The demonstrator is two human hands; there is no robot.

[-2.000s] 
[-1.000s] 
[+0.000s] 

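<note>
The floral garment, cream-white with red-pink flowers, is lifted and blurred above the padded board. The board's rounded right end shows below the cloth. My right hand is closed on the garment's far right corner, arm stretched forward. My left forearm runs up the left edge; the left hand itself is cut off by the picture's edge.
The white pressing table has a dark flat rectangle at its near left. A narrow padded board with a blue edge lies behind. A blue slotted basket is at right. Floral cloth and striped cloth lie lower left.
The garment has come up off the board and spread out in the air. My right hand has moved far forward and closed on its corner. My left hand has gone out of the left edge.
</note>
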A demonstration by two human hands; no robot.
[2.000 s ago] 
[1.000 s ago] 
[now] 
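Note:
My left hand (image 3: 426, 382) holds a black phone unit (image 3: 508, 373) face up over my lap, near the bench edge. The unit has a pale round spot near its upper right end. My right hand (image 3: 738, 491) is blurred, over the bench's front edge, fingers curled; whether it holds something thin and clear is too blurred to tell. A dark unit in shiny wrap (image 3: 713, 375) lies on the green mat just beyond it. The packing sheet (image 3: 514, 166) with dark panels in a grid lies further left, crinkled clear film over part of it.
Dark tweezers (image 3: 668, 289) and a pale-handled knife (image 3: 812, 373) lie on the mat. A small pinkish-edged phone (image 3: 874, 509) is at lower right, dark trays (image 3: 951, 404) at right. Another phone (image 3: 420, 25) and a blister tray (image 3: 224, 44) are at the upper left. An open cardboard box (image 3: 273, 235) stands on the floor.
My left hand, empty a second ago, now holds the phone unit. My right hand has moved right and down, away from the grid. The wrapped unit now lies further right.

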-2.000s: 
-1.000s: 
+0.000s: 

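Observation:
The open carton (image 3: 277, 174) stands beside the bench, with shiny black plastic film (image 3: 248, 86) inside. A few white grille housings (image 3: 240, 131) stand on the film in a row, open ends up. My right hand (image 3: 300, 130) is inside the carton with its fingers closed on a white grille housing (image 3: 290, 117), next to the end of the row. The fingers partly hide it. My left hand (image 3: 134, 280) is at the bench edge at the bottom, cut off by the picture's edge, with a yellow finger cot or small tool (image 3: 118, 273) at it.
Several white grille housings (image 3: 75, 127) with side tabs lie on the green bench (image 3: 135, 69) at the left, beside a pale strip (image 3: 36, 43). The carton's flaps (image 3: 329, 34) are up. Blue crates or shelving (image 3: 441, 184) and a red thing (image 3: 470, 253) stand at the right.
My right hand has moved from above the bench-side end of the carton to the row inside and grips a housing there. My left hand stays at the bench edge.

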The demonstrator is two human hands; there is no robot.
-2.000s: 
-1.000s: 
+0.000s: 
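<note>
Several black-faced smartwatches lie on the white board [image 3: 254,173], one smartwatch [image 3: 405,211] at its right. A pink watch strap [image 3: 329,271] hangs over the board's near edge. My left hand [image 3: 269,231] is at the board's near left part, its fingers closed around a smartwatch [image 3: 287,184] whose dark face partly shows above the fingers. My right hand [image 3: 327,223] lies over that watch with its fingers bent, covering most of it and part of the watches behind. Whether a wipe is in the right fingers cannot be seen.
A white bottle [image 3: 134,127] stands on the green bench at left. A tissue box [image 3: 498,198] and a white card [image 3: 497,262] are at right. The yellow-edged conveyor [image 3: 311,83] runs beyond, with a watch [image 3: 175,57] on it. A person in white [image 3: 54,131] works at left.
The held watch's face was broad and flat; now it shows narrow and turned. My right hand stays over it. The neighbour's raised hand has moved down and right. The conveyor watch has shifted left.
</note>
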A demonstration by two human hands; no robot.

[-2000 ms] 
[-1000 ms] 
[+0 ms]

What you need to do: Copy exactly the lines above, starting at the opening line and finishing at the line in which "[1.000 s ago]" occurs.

Your response:
The demonstrator is two human hands; there is no robot.

[-2.000s] 
[-1.000s] 
[+0.000s] 

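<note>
The floral garment, cream-white with red-pink flowers, is lifted and blurred above the padded board. The board's rounded right end shows below the cloth. My right hand is closed on the garment's far right corner, arm stretched forward. My left forearm runs up the left edge; the left hand itself is cut off by the picture's edge.
The white pressing table has a dark flat rectangle at its near left. A narrow padded board with a blue edge lies behind. A blue slotted basket is at right. Floral cloth and striped cloth lie lower left.
The garment has come up off the board and spread out in the air. My right hand has moved far forward and closed on its corner. My left hand has gone out of the left edge.
</note>
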A demonstration by two human hands; no robot.
[2.000 s ago] 
[1.000 s ago] 

No more output is required.